Ingredients in food you can apply to your skin and for what purpose…

Sugar and salt, in various scrubs. Papaya enzymes are terrific exfoliators—but that seems like a lot of work, and a lot of mess (I’ll leave it to Kate Somerville, whose papaya-heavy Exfolikate I cannot live without—it’s like getting a peel in the shower.) People have said Champagne is great as a rinse for the hair, but that just seems so eighties. Olive and coconut oils for face, hair, body (and teeth whitening, some say of coconut).

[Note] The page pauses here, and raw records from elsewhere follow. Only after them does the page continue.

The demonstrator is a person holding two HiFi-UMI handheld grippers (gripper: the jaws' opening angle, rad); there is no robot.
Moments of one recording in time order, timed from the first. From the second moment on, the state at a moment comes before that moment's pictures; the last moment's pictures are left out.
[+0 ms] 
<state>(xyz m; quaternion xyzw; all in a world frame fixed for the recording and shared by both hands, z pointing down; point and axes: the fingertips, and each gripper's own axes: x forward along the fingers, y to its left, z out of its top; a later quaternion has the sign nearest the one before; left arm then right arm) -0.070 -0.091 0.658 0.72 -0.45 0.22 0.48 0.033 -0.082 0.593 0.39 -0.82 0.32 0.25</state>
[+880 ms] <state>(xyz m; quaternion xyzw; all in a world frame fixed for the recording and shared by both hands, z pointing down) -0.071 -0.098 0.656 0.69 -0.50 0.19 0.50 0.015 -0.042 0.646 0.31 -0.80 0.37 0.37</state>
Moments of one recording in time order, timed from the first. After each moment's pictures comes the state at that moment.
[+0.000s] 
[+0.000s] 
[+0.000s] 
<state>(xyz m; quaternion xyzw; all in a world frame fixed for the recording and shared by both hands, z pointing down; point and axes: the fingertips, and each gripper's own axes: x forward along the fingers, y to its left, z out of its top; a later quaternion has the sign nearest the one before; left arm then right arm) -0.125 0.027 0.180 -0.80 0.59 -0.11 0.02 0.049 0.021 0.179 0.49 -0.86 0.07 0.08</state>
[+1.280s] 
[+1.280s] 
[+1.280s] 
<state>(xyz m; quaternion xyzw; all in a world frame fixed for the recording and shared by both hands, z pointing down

What would you do for your skin 72 hours before being on live TV? 

I would get a mild chemical peel and probably sit for a 45-second round of Gentle Waves, skip alcohol and anything sugary, fried, overly salty or caffeinated, fill up the humidifier and go to sleep early. I would also make sure I had an excellent makeup artist booked (paging Irina Krupnik).

In the same vein as ‘what is the new black’ in fashion, what’s the new potato right now in beauty?

Coconut is the new argan. Lashes are the new mascara. Korea is the new Japan.

*Sarah Brown, photographed at Café Clover in New York, NY by Danielle Kosann.